→ Exercise brief
Check each line of the material below, and copy it if it holds the string "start".

BEGIN Data

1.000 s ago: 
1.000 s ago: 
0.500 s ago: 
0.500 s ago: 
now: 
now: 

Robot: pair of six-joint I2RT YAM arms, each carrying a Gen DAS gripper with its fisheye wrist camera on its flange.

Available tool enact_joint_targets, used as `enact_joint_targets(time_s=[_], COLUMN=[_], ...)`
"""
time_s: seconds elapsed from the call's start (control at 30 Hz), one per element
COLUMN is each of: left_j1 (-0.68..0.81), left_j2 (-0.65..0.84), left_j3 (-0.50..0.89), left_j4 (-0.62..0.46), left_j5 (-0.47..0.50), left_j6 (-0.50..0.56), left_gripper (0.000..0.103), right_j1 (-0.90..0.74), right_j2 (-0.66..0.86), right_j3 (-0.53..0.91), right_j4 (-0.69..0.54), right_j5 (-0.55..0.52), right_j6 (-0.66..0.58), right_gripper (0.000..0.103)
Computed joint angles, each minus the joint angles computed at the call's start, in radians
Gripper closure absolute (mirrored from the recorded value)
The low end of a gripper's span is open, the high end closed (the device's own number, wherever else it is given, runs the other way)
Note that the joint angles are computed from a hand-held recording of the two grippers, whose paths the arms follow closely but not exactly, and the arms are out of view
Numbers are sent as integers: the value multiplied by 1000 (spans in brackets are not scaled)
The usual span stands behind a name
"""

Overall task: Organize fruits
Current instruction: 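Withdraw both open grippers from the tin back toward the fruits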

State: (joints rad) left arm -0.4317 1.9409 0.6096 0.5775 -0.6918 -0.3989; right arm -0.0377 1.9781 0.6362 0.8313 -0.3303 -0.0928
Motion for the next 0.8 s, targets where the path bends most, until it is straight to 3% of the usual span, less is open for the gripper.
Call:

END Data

→ Solution to this exercise
time_s: seconds elapsed from the call's start (control at 30 Hz), one per element
Computed joint angles, each minus the joint angles computed at the call's start, in radians

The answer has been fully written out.